Estuvimos viviendo en paz y armonía durante décadas. Se decía que nos habían atacado alguna vez, pero como toda historia que se aleja del presente pasa inexorablemente a ser parte del mito de la comunidad.


Alguien dirá que debimos haberlo previsto, pero ¿era factible? ¿podríamos haber hecho algo frente a la rapidez y brutalidad con la que ocurrieron los hechos? sinceramente, lo dudo.

El quehacer de nuestro pueblo me parece irrelevante mencionarlo, no obstante quisiera resaltar que mi gente, y cuando hablo de “mi gente”, es porque soy un representante real de ellos, siempre se ha caracterizado por su tranquila manera de vivir, sin buscar jamás la violencia ni alterar de forma alguna la convivencia con los demás.

Sin embargo, parece ser que eso ni siquiera fue considerado por nuestros atacantes, creo que fuimos víctimas de un sinsentido brutal, de una fuerza que nos quiso eliminar sólo porque tiene la capacidad de hacerlo, de pisotear a un pueblo entero sin razón aparente. A veces quisiera pensar que había algo en nosotros que constituía un peligro para nuestros agresores, pero no, no hay justificación alguna.

Ver como se desintegran familias en cosa de segundos ha sido lo más desgarrador que he visto en mi vida. Maldigo, a la vez que agradezco, que todos mis seres queridos están bien, sólo porque la ubicación de nuestro hogar estaba lejos del ataque. Tratamos de ayudar a todos los que pudimos, lo juro. Juro que todos y cada uno de los integrantes de mi familia lucharon por rescatar a la mayor cantidad de vecinos de nuestro pueblo, pero la tarea resultó caótica y a la vez, imposible.

Los caminos que fueron creados durante años por quienes transitamos a diario se vieron de un momento a otro inundados, junto con el derrumbe de cientos, sino miles de hogares.

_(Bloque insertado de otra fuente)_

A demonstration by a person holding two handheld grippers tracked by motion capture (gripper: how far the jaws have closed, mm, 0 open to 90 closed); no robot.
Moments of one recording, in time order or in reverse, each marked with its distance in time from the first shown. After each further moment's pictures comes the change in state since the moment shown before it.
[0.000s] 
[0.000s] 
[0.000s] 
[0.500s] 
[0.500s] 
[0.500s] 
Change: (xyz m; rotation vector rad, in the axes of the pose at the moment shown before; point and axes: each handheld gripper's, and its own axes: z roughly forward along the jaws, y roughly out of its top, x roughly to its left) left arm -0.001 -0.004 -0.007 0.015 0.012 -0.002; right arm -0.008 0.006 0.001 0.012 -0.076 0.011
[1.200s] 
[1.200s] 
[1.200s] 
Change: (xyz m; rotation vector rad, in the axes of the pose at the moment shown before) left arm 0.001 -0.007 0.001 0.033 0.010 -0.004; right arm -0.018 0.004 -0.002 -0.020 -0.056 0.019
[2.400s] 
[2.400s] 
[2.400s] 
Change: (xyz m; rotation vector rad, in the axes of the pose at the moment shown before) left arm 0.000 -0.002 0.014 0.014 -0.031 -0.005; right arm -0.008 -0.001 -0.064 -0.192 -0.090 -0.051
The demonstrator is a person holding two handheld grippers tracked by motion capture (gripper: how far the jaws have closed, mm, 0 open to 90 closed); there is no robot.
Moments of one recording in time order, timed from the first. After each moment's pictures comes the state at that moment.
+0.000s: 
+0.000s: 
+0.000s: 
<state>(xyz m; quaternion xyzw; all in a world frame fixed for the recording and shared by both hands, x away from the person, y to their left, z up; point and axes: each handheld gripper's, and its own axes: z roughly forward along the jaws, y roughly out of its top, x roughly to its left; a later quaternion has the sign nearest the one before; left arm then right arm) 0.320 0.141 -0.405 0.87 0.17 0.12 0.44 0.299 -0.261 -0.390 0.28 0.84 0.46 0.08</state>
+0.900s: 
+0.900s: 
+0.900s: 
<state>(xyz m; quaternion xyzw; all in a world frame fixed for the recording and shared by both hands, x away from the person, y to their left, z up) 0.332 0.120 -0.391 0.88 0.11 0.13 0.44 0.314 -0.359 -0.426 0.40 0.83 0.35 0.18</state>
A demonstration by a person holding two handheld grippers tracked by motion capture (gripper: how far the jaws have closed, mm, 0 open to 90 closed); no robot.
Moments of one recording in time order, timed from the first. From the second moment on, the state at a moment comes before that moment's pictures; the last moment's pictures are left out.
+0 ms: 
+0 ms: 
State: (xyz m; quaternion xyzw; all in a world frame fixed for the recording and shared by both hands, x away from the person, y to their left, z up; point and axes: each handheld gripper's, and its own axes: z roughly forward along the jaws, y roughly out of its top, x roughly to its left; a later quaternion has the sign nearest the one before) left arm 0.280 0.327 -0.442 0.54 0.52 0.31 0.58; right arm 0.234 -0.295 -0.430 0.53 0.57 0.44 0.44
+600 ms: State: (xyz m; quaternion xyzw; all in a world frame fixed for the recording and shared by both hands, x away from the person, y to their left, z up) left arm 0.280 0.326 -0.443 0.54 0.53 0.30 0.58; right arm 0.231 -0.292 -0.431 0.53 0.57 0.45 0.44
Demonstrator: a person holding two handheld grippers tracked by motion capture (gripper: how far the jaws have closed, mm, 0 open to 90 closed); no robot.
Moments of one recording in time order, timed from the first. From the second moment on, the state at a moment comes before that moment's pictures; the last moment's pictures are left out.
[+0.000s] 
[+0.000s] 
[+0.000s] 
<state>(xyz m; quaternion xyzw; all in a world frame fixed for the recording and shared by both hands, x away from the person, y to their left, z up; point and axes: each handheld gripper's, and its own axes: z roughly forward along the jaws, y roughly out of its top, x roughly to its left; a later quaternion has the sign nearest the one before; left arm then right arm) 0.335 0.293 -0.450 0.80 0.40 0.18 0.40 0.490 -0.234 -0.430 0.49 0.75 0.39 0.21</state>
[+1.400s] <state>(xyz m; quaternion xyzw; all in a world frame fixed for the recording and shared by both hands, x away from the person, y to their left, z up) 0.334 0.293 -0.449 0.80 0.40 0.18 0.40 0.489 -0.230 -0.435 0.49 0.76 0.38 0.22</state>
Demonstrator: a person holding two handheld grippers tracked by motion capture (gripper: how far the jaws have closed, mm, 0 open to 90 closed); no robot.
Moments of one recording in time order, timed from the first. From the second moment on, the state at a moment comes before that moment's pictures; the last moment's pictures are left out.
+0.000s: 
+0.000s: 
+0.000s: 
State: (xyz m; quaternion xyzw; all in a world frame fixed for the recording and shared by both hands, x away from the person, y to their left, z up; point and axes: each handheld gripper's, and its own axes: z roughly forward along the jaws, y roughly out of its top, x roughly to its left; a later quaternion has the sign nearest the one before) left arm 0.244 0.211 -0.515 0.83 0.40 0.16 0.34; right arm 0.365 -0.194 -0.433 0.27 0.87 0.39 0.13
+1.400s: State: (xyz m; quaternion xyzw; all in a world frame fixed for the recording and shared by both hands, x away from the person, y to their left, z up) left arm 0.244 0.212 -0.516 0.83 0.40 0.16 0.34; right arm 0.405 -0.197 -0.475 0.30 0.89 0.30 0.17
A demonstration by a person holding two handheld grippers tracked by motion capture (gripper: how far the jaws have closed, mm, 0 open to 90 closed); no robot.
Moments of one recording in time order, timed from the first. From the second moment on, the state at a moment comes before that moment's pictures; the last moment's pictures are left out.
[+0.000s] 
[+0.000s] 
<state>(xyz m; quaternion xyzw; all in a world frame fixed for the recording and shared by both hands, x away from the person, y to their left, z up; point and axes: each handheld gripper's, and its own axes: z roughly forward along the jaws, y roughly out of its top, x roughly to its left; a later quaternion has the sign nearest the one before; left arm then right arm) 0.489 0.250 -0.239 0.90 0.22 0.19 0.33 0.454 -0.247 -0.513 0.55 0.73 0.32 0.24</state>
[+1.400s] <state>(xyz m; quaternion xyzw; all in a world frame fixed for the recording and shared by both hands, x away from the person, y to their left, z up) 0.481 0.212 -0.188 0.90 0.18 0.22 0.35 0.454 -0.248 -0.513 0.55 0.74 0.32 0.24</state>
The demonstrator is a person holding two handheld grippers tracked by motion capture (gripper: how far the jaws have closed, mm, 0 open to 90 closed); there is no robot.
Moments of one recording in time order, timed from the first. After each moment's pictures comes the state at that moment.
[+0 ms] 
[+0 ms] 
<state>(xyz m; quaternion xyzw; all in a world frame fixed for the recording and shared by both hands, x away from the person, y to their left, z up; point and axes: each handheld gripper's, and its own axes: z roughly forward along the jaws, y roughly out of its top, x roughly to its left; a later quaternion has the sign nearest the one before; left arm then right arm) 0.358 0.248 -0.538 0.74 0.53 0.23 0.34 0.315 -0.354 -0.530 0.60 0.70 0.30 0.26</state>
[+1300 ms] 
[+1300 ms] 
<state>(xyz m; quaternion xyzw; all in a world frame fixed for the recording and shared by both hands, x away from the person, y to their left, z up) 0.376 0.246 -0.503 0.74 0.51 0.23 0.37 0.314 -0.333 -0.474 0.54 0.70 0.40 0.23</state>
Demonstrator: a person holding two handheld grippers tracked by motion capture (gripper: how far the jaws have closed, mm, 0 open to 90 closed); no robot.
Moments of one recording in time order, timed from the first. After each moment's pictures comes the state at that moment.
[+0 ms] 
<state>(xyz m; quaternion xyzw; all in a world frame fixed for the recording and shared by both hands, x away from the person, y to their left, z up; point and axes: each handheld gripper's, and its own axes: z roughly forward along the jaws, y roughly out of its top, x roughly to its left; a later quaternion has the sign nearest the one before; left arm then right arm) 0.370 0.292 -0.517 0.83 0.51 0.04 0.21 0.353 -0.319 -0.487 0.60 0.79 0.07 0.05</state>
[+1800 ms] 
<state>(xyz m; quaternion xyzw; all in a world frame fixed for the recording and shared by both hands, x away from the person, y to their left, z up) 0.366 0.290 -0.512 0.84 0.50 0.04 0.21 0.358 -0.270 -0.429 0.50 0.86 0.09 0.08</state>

No puedo quitarme la imagen de un niño luchando contra la corriente mientras sus padres corrían tras él, desesperados.

Aún no podemos hallarlo. A él o lo que quede de su cuerpo.

Aún no terminamos el catastro de los daños, pero calculo que hemos perdido más del cuarenta por ciento de la población y no tendremos ayuda de nadie. Nos hemos levantado con una rapidez que me enorgullece: necesitamos comida y un lugar para guarecernos de la noche, sobre todo en esta parte del año, pero ambas cosas escasean, y lo único que abunda es la tristeza.

He pensado en la venganza, pero la única respuesta que me viene de vuelta es la impotencia. El saberme incapaz de proteger a quienes amo me sume en una desolación tan grande que sólo es superada por la imagen de nuestro pueblo en ruinas.

Ese día (y como raras veces lo hacía) me dediqué a oírlos; estuvieron desde la mañana celebrando un ritual que a medida que pasaban las horas hacía que el actuar de todos los Gigantes fuese más y más extraño. A medida que la intensidad del sol fue disminuyendo la cantidad de voces fue también bajando, hasta que el silencio engañoso me hizo bajar la guardia.

Poco después, y cuando el día comenzaba a desaparecer, la silueta de uno de los gigantes eclipsó bruscamente los débiles rayos de sol que anaranjaban la tierra. El Hombre, tambaleándose, levantó con torpeza un enorme artículo rectangular de color azul, el que vació sin piedad sobre El Hormiguero. El estruendo de las rocas transparentes que caían fue tan terrible que el grito al unísono de las hormigas espantó al gorrión que buscaba semillas entre el pasto.

En cosa de minutos las rocas transparentes se volvieron agua gélida, provocando el caos, el derrumbe y la estampida de la colonia.

Muchas de ellas seguimos entumecidas, a muchas otras no las volveremos a ver jamás.